### Task to carry out
Retype each line below precisely and omit all images.

--------------------

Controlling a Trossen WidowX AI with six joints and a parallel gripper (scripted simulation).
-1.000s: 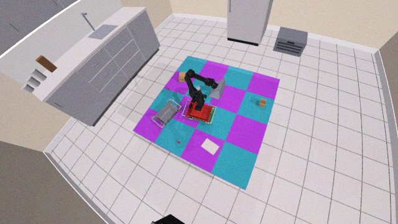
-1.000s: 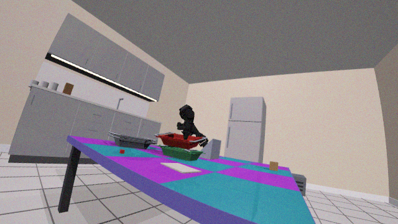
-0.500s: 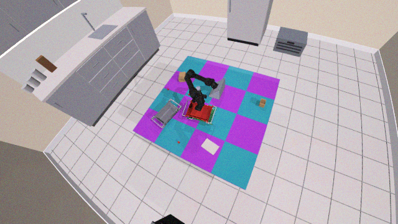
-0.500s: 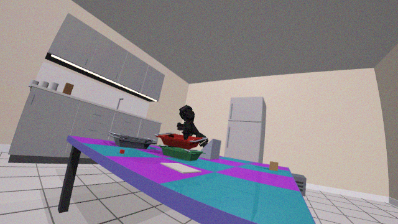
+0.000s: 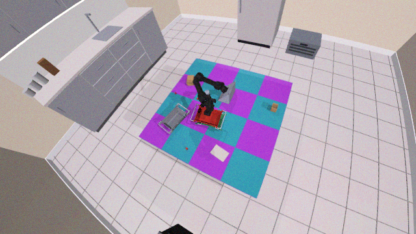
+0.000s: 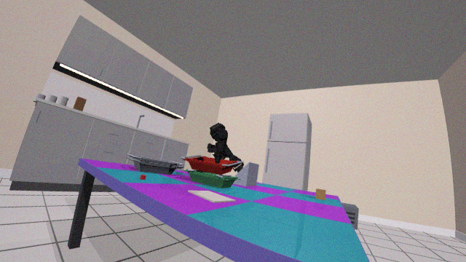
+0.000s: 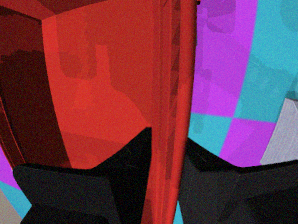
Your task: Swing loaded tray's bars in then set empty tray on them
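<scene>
Right now the red tray is 70 mm ahead of my gripper tip, 10 mm to the left of it and 20 mm above it. From my gripper tip the other things lie so: white flat plate 320 mm ahead, 230 mm to the left, 100 mm below.
</scene>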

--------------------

### Response below
Controlling a Trossen WidowX AI with six joints and a parallel gripper (scripted simulation).
-1.000s: 
-1.000s: 
-0.500s: 
-0.500s: 
+0.000s: 
+0.000s: 
+0.000s: 
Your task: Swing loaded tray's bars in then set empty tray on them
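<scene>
Right now the red tray is 70 mm ahead of my gripper tip, 10 mm to the left of it and 20 mm above it. From my gripper tip the other things lie so: white flat plate 320 mm ahead, 230 mm to the left, 100 mm below.
</scene>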

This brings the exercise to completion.